● **Task instructions**: Please return every line from the entries that has the string "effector" in it.
★ ★ ★ ★ ★
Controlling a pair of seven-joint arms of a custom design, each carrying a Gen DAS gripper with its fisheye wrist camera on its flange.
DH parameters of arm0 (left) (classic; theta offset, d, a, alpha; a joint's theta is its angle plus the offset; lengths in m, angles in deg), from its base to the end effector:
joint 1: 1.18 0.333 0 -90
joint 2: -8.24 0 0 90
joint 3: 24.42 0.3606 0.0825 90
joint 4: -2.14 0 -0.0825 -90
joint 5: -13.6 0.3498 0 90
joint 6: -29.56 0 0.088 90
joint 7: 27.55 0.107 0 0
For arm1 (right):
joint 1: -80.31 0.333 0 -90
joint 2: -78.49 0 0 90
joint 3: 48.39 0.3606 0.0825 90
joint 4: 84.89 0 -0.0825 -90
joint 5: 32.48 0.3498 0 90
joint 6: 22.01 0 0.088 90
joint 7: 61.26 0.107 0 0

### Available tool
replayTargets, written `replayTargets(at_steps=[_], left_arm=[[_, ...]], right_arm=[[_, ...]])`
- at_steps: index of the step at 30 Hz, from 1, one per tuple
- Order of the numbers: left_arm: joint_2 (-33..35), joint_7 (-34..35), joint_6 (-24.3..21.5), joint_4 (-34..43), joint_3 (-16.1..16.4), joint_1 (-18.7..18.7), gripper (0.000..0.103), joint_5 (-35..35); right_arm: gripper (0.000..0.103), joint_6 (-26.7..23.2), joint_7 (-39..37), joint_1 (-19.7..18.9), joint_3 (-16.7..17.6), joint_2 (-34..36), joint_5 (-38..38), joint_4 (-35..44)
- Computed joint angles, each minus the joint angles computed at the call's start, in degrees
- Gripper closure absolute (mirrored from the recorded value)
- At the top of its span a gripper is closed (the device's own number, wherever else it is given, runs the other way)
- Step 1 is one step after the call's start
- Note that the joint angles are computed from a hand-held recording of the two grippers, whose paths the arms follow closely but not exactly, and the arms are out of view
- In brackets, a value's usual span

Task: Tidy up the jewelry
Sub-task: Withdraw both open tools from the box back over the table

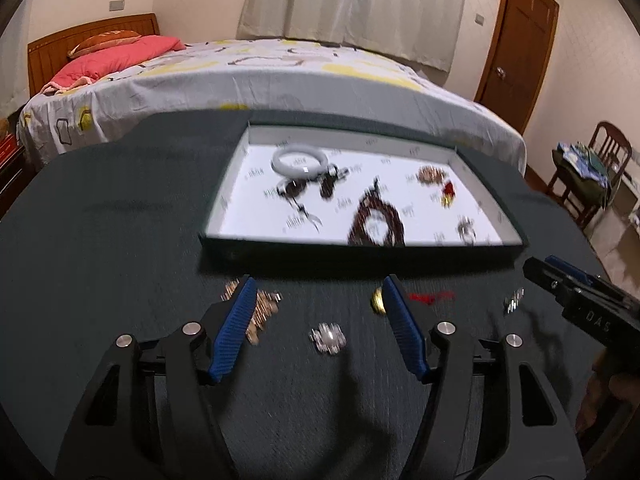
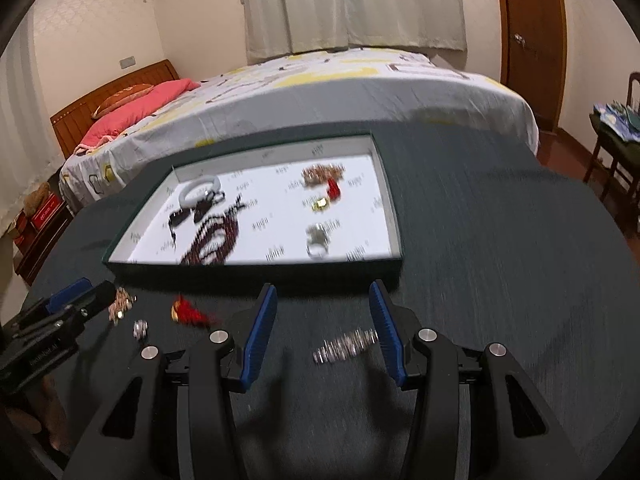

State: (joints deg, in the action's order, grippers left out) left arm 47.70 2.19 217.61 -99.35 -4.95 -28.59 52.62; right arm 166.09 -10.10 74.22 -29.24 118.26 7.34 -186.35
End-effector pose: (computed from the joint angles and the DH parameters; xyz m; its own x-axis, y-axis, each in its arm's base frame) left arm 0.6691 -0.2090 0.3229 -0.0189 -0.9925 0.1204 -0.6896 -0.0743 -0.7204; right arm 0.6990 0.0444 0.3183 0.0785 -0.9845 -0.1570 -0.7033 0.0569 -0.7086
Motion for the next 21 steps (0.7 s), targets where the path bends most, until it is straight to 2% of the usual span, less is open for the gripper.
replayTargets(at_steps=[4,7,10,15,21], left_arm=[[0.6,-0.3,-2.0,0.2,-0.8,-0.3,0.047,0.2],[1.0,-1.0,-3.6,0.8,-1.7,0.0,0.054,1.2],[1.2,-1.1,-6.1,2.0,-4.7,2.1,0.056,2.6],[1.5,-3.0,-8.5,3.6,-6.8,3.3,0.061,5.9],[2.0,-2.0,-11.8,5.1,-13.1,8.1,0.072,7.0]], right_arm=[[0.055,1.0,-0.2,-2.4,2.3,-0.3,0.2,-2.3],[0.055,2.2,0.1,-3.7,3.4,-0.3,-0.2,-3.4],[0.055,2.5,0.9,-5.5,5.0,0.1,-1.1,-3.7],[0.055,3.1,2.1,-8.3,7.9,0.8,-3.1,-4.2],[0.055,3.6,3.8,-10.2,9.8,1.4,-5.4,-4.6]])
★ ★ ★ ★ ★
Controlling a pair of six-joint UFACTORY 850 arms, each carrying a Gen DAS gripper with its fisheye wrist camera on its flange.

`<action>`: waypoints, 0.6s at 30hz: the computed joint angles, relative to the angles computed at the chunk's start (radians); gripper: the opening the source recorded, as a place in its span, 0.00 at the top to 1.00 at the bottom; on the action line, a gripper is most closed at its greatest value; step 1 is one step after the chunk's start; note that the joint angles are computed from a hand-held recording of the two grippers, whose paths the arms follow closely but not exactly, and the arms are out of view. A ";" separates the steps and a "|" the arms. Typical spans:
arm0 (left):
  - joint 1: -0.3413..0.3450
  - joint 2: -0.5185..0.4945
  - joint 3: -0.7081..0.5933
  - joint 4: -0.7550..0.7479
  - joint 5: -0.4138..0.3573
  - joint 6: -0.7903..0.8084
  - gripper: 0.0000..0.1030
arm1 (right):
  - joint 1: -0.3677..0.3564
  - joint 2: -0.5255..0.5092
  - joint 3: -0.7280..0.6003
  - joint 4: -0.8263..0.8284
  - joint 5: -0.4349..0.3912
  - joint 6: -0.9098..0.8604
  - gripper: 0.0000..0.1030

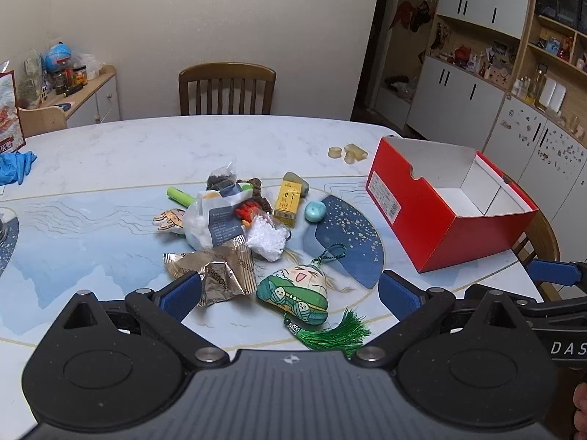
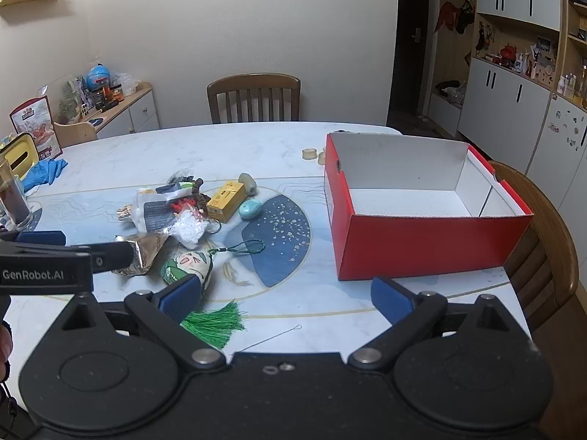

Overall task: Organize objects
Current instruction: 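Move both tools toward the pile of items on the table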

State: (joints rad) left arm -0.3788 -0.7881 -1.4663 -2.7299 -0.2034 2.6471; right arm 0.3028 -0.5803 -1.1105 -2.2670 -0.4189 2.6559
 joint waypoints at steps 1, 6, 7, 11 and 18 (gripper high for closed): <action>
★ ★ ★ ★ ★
● **Answer to this task**:
DH parameters of arm0 (left) (classic; theta offset, d, a, alpha; a joint's theta is its angle plus the offset; lengths in m, angles in deg), from its base to the end effector:
End-effector pose: (computed from the joint angles and the DH parameters; xyz m; its own x-axis, y-axis, each in its arm's base frame) left arm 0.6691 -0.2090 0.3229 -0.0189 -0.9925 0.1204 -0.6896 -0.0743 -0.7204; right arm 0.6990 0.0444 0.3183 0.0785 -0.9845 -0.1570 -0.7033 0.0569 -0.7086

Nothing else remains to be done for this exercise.